Él dejó al salir, la puerta abierta. Se lo agradecí. El aire que entró de afuera era infinitamente mejor que el existente allí dentro. No me moví un centímetro del sitio. Respiré hondo buscando serenarme. Le eché una mirada, sin moverme de donde estaba, a la revista porno.
En las fotografías un tipo musculoso empitonaba, con su exagerada masculinidad, por detrás, a una chica tetuda y culona. Con el paso del tiempo y tenerlo tan visto dejó de excitarme este tipo de material. Recorrí con la vista el interior del carromato. Había varios estantes con cajas llenas de piezas de coche, media docena de motores y pilas de revistas guarras.
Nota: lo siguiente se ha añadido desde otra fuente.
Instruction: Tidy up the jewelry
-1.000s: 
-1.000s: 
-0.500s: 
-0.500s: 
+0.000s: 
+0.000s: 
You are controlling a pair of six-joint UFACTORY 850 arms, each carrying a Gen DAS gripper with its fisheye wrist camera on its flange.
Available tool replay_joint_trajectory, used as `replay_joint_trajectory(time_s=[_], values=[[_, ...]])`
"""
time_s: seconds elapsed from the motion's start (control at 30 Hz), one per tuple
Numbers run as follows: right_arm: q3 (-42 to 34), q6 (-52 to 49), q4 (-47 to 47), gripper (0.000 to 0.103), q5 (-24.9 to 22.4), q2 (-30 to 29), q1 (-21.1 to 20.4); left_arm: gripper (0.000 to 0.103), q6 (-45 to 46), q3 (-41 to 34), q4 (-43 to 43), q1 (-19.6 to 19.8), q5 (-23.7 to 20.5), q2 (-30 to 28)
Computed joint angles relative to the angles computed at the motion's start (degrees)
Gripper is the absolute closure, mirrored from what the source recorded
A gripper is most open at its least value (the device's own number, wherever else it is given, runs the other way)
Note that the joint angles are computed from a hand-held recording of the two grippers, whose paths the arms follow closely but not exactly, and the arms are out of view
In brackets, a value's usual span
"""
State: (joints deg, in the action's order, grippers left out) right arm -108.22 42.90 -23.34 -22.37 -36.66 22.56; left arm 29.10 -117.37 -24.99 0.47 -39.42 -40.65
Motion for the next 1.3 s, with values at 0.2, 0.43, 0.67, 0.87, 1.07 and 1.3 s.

Encima de otra mesa se encontraba una cochambrosa televisión portátil. Y por doquier reinaban la porquería y el polvo. En una de las paredes había tres calendarios: el del centro mostraba a una Virgen con el corazón atravesado por varios puñales, y a cada lado tenía dos espectaculares tías desnudas. Escritos y tachones con bolígrafo rodeaban diferentes fechas. Un enorme cenicero de piedra montado en lo alto de un puñado de papeles estaba lleno casi hasta arriba de unas babeadas colillas que debían ser de hachís.
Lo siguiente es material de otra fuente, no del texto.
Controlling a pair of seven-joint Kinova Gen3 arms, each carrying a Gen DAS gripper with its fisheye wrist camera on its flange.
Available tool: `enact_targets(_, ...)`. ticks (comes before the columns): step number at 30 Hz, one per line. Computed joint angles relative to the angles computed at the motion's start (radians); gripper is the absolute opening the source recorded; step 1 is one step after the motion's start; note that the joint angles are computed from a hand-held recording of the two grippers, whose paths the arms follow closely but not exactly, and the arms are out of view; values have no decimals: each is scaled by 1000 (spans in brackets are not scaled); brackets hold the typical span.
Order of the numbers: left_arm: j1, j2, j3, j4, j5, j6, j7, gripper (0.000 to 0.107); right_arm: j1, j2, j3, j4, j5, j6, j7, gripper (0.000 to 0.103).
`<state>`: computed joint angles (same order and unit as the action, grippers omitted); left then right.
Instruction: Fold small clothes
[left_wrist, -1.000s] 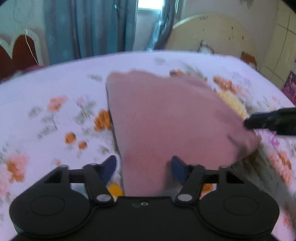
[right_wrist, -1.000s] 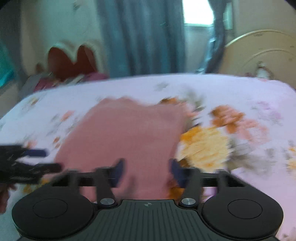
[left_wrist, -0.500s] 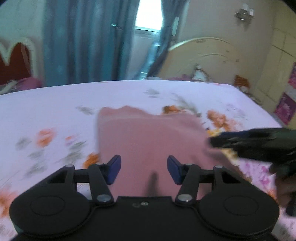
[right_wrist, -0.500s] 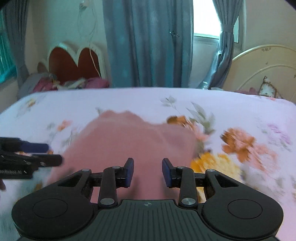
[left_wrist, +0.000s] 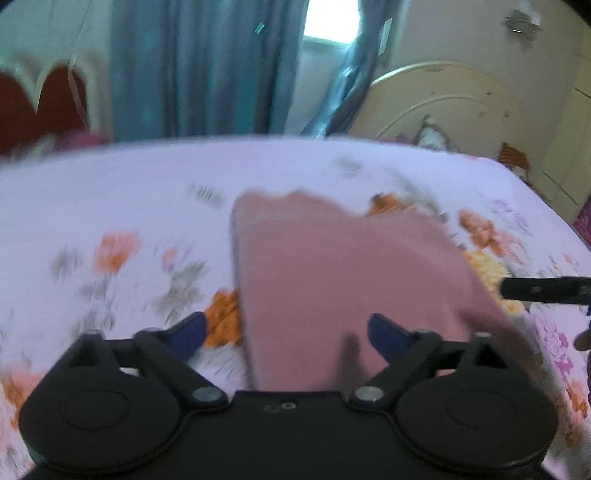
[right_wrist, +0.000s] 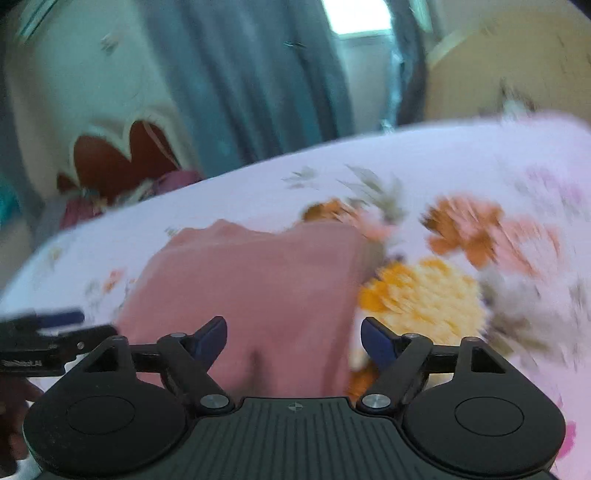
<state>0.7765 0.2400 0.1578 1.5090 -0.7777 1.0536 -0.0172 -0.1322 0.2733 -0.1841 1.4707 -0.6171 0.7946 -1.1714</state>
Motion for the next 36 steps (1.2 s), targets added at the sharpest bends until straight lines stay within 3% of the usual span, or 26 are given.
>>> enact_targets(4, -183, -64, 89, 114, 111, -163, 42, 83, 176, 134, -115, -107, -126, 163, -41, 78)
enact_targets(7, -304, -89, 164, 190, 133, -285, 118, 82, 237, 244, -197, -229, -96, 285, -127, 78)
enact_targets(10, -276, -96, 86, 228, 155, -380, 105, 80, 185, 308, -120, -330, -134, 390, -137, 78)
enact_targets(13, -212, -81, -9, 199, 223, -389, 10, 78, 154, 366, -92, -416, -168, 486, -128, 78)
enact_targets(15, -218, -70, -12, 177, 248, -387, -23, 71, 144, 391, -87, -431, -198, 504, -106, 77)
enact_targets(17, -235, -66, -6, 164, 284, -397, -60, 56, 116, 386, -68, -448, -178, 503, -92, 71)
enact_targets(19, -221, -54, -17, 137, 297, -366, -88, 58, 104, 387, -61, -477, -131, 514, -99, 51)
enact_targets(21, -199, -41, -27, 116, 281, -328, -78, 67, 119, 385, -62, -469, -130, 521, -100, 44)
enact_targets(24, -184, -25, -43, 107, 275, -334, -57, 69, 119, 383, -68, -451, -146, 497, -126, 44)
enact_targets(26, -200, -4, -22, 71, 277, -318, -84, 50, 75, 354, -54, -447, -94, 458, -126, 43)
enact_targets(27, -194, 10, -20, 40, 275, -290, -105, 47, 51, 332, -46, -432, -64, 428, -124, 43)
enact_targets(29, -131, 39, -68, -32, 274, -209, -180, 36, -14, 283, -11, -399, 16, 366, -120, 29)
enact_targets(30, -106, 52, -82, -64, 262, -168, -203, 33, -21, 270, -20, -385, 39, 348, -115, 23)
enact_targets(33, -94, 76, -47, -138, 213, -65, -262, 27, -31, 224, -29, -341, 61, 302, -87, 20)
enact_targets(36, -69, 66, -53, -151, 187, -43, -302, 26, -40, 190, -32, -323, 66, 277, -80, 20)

Los repentinos lloriqueos del dóberman me indicaron que su amo regresaba. Entró Cofiño. Se detuvo delante de mí. En su mano derecha traía algo envuelto en un trapo grasiento. Abrió el trapo y me mostró un revólver negro, reluciente.
—La pipa está nueva y el número de fábrica ha sido limado. Nadie podrá identificarla.
—Estupendo. ¿Cuánto quiere por ella?
Él mencionó la cifra. Sentí alivio. Era menos de lo que yo me había figurado. Saqué dinero de mi cartera y lo puse sobre la revista porno. Él lo contó dos veces. Su rostro anguloso, torvo, mostraba impasibilidad absoluta. Unió mis billetes a un rollo de dinero que llevaba en su bolsillo, amarrado con una goma elástica. Al parecer la tenía nula fe en los Bancos.
Su acción me recordó al principal protagonista masculino de una película casi prehistórica que hacía poco habían echado en la tele, “Los caballeros las prefieren rubias”, protagonizada por la mítica Marilyn Monroe. Cofiño añadió al arma una caja de cerillas diciéndome que dentro estaba la media docena de balas que me había mencionado. Lo envolví todo en el asqueroso trapo y lo guardé dentro del bolsillo de mi chaqueta.
—¡Ah!, una cosa antes de que piques billete, periquito. Si te trincan los maderos a mí ni se ocurra mencionarme. No me has visto en tu vida. ¿Está claro? Pues eso: Tú chanta la mui y llegarás a viejo, tío —me advirtió Cofiño, taladrándome sus negrísimos ojos—. A los chotas acostumbro yo cortarles la lengua y tirársela a mi perro.
Temiendo que me saliese ridículamente acobardada la voz, efectué un cabezazo afirmativo y abandoné el carromato. El dóberman se volvió loco ladrándome. Pensé, estremeciéndome, si estaba reclamándole a su dueño mi lengua.
Empezaba a oscurecer. Evité los charcos del embarrado camino. Así y todo, acabé poniéndome perdidos los zapatos y los bajos de mis pantalones. Mientras caminaba podía sentir contra mi costado el peso del revólver. Mi espíritu trágico me hizo pensar: <<Jandro, acabas de dar el primer paso que te llevará, sin remedio, al fondo del abismo>>.